Department of General-, Visceral-, and Transplant Surgery, University Medical Center of the Johannes Gutenberg University, Mainz, Germany.
Department of Internal Medicine, University Medical Center of the Johannes Gutenberg University, Mainz, Germany.
Dis Esophagus. 2019 Jun 1;32(6). doi: 10.1093/dote/doy097.

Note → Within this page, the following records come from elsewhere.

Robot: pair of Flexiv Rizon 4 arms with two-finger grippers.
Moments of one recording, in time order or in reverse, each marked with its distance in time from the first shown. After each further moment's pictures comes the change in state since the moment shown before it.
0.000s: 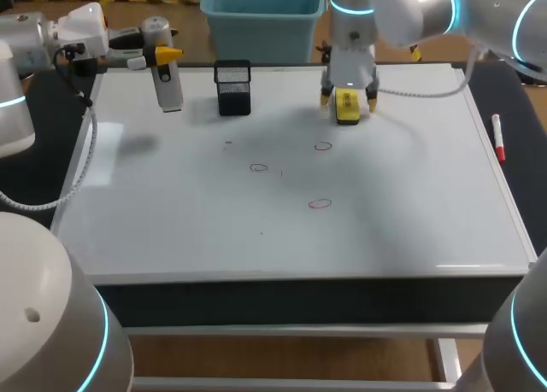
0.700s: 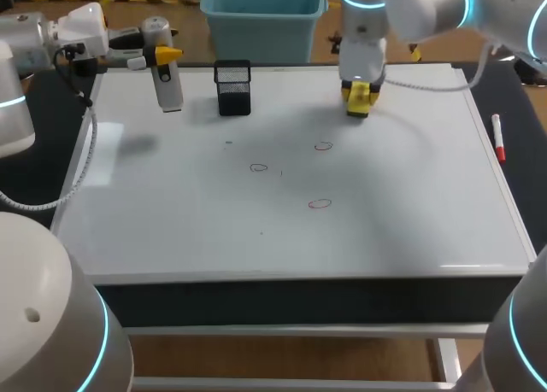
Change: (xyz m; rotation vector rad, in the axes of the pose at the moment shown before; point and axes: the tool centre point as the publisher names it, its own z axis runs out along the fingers) left arm 0.000 0.000 0.000 0.000 0.000 0.000; right arm 0.030 -0.014 -0.022 0.054 0.004 0.156
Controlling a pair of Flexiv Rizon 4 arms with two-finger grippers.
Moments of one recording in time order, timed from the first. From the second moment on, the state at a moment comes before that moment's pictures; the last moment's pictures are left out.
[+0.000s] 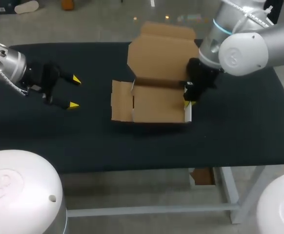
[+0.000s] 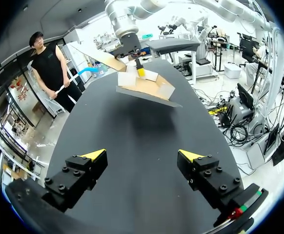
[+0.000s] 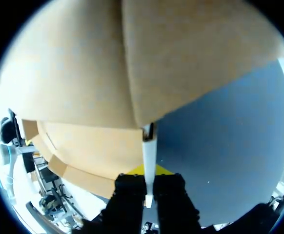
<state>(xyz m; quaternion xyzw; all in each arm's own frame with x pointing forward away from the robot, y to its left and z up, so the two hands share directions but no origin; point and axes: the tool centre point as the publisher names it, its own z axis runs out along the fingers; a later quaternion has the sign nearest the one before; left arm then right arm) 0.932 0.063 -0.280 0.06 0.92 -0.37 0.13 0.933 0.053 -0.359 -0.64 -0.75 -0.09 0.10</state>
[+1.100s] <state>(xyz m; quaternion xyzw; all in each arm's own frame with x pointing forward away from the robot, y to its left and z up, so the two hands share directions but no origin) 0.933 0.058 -0.280 0.08 0.92 -0.35 0.13 0.923 0.050 -0.392 -0.69 -0.71 0.02 0.12</state>
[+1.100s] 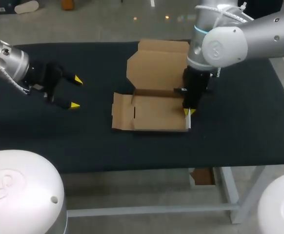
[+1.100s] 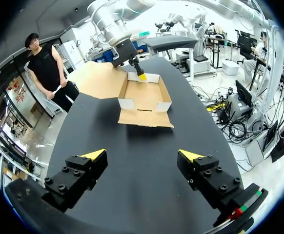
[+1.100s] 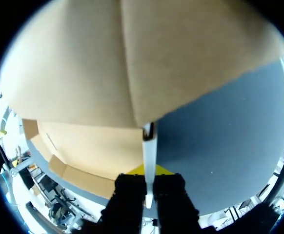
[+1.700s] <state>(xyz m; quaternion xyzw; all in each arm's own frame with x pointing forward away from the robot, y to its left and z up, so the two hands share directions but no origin) 0.944 0.046 -0.271 0.09 0.93 -0.33 0.10 0.927 0.051 -0.400 -0.68 -0.72 0.05 0.14</state>
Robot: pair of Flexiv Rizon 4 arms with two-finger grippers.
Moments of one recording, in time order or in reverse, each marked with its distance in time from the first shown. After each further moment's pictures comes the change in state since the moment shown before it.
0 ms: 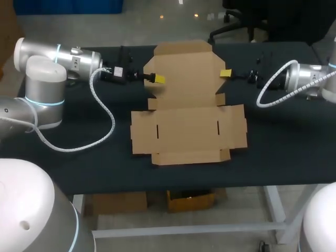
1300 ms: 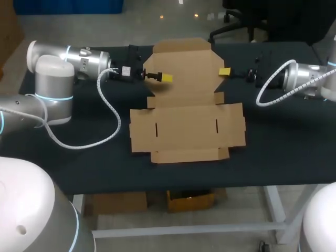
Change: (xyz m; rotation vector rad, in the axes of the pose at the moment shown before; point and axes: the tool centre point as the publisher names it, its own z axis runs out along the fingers) left arm 0.012 -0.012 0.027 0.021 0.118 0.072; right arm 0.000 0.006 0.005 -0.012 0.032 -0.009
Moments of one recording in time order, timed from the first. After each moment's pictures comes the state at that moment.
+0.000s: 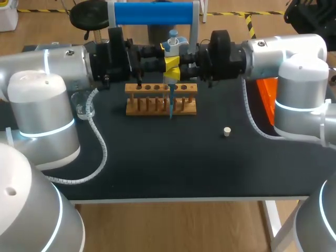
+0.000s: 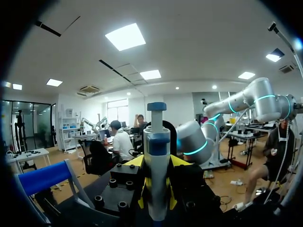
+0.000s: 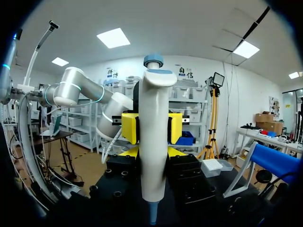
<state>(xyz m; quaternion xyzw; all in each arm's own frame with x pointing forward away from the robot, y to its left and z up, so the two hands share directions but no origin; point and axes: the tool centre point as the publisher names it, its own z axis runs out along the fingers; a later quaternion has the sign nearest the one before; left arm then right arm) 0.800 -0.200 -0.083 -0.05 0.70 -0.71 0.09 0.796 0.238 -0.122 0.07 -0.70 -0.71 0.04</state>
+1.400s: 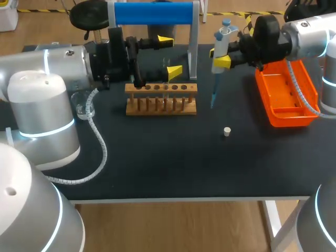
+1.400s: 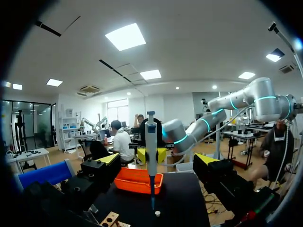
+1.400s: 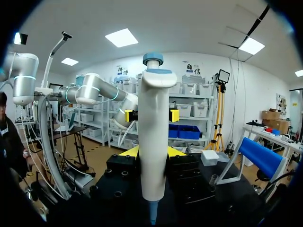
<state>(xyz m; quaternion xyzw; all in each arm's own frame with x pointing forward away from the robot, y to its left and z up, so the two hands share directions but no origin) 0.800 -0.199 -0.083 -0.05 0.70 -0.71 0.09 0.829 0.119 -0.121 0.10 -0.71 -0.69 0.07</state>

Delayed gastric emptying (DGE) after Ivor-Lewis esophagectomy occurs postoperatively in up to 50% of the patients. This pyloric dysfunction can lead to severe secondary complications postoperatively such as early aspiration, pneumonia or may even have an impact on anastomotic healing and therefore leakage. Early detection of DGE is essential to prevent further complications. The common treatment postoperatively is endoscopic pyloric balloon dilatation (EPBD) after symptoms already occurred. In our work, we analyzed patients who received a preoperative EPBD during the routine restaging endoscopy and compared those patients to a control group to analyze if preoperative EPBD may prevent postoperative DGE and secondary additional complications. We performed a single-center retrospective analysis of 115 patients who received an Ivor-Lewis esophagectomy by the same surgeon between June 2015 and October 2017. Out of these 115 patients, 91 (79.1%) patients received EPBD preoperatively during the staging/restaging endoscopy (PDG, pyloric dilatation group). In 24 (20.9%) patients, preoperative EPBD was not performed due to stenotic esophageal tumors or logistic reasons (NDG, non-pyloric dilatation group). Data of the PDG and NDG group were compared regarding the rate of postoperative DGE as well as DGE and EPBD related complications. In total, 21 (18.3%) patients developed pyloric dysfunction requiring a total of 27 EPBD during follow-up. There were 12 (13.2%) patients in the PDG and 9 (37.5%) patients in the NDG (p = 0.014), respectively. DGE-related complications such as anastomotic leaks (p = 0.466), pulmonary complications (p = 0.466) and longer median hospital stay (p = 0.685) were more frequent in the NDG group; however this difference did not reach statistical significance. The success rate for postoperative EPBD with 20-mm balloons was lower (58.5%) compared to the usage of 30-mm balloons (93.3%). All pre- and postoperative EPBD were performed without any complications. Preoperative EPBD is feasible, safe and can be combined with restating endoscopy. It seems that preoperative EPBD reduces the incidence of DGE and can prevent the need for early postoperative endoscopic interventions. Our recommendation is therefore to perform an EPBD preoperatively when possible to reduce postoperative complications to a minimum. For postoperative EPBD, we recommend the use of the 30-mm balloon due to lower redilatation rates.
胃排空延迟(DGE)在经 Ivor-Lewis 食管切除术的患者中术后高达 50%发生。这种幽门功能障碍可导致术后严重的继发性并发症,如早期吸入性肺炎,甚至可能影响吻合口愈合和漏。早期发现 DGE 对于预防进一步的并发症至关重要。常见的术后治疗是在出现症状后进行内镜下幽门球囊扩张(EPBD)。在我们的工作中,我们分析了在常规分期内镜检查中接受术前 EPBD 的患者,并将这些患者与对照组进行比较,以分析术前 EPBD 是否可预防术后 DGE 和继发性额外并发症。我们对 2015 年 6 月至 2017 年 10 月间由同一位外科医生进行的 115 例 Ivor-Lewis 食管切除术患者进行了单中心回顾性分析。在这 115 例患者中,91 例(79.1%)患者在术前分期/再分期内镜检查期间接受了 EPBD(PDG,幽门扩张组)。在 24 例(20.9%)患者中,由于狭窄的食管肿瘤或物流原因未进行术前 EPBD(NDG,非幽门扩张组)。比较 PDG 和 NDG 组术后 DGE 发生率、DGE 和 EPBD 相关并发症。在随访期间,共有 21 例(18.3%)患者出现幽门功能障碍,共进行了 27 次 EPBD。PDG 中有 12 例(13.2%),NDG 中有 9 例(37.5%)(p=0.014)。PDG 组和 NDG 组的 DGE 相关并发症发生率(吻合口漏:p=0.466,肺部并发症:p=0.466,中位住院时间延长:p=0.685)无统计学意义。然而,NDG 组更常见(p=0.014)。术后 EPBD 用 20-mm 球囊的成功率(58.5%)低于 30-mm 球囊(93.3%)。所有术前和术后 EPBD 均无并发症。术前 EPBD 是可行的、安全的,并且可以与重新分期内镜检查相结合。术前 EPBD 似乎可降低 DGE 的发生率,并可预防早期术后内镜干预的需要。因此,我们的建议是在可能的情况下进行术前 EPBD,以将术后并发症降至最低。对于术后 EPBD,我们建议使用 30-mm 球囊,因为其再扩张率较低。